- **What the task asks**
Look through the lines below and extract any with the word "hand".

- **Records provided**

================

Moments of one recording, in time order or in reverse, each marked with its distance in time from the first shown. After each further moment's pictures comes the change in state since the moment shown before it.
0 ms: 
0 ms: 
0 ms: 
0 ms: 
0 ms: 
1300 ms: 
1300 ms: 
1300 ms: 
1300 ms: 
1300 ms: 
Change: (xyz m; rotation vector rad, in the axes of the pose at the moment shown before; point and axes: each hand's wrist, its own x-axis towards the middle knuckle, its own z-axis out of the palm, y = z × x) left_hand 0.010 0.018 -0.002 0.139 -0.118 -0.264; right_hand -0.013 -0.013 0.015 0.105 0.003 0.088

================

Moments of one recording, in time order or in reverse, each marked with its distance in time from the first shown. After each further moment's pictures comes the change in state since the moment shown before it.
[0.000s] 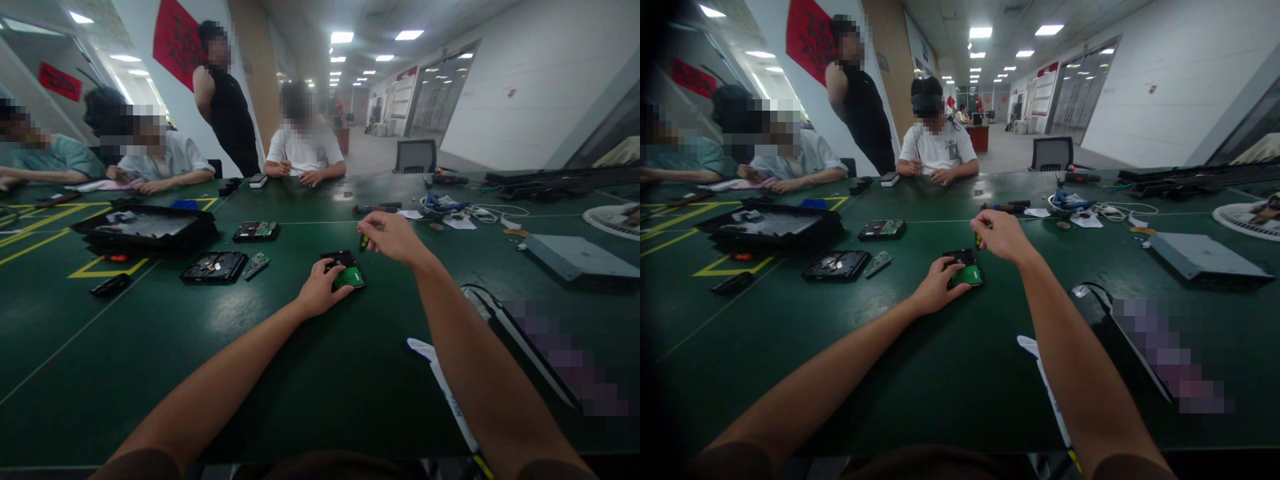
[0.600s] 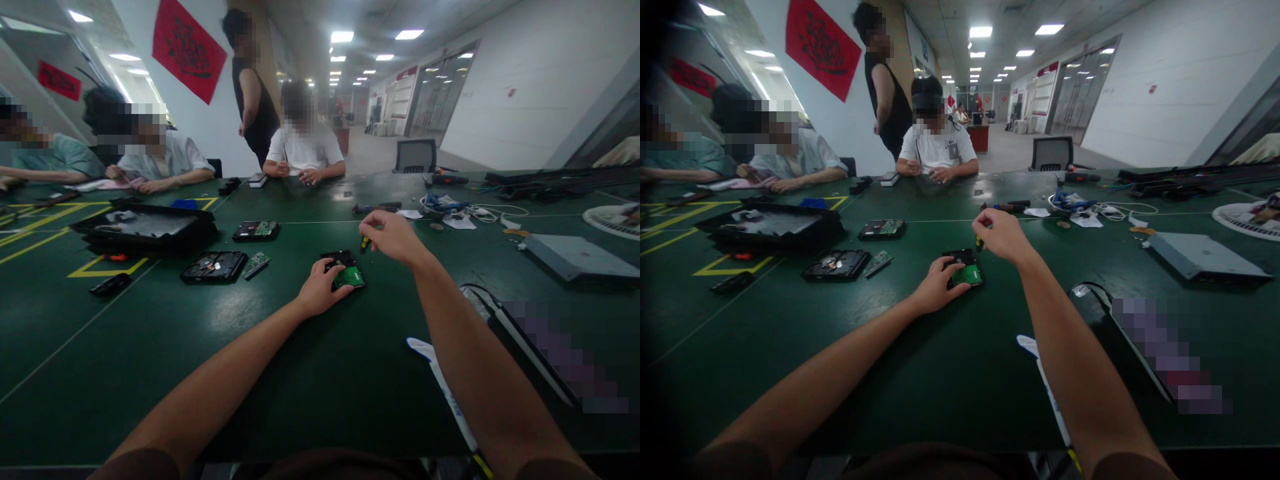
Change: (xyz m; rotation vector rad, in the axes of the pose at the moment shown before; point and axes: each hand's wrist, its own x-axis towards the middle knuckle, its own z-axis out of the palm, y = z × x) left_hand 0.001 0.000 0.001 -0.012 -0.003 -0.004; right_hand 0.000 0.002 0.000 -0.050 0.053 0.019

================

- **Your solution**
Change: (xyz m; rotation vector rad, in the axes of the pose at the moment shown before; point and axes: each hand's wrist, its own x-axis towards the middle knuckle, its own z-axis out of the palm, y = z × x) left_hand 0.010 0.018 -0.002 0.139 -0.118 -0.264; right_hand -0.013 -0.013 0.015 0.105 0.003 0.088
Change: (xyz m; rotation vector rad, in the axes of the pose at the moment shown before; point and axes: each hand's wrist, its own x-axis towards the middle knuckle, its own z-axis out of the palm, y = z × x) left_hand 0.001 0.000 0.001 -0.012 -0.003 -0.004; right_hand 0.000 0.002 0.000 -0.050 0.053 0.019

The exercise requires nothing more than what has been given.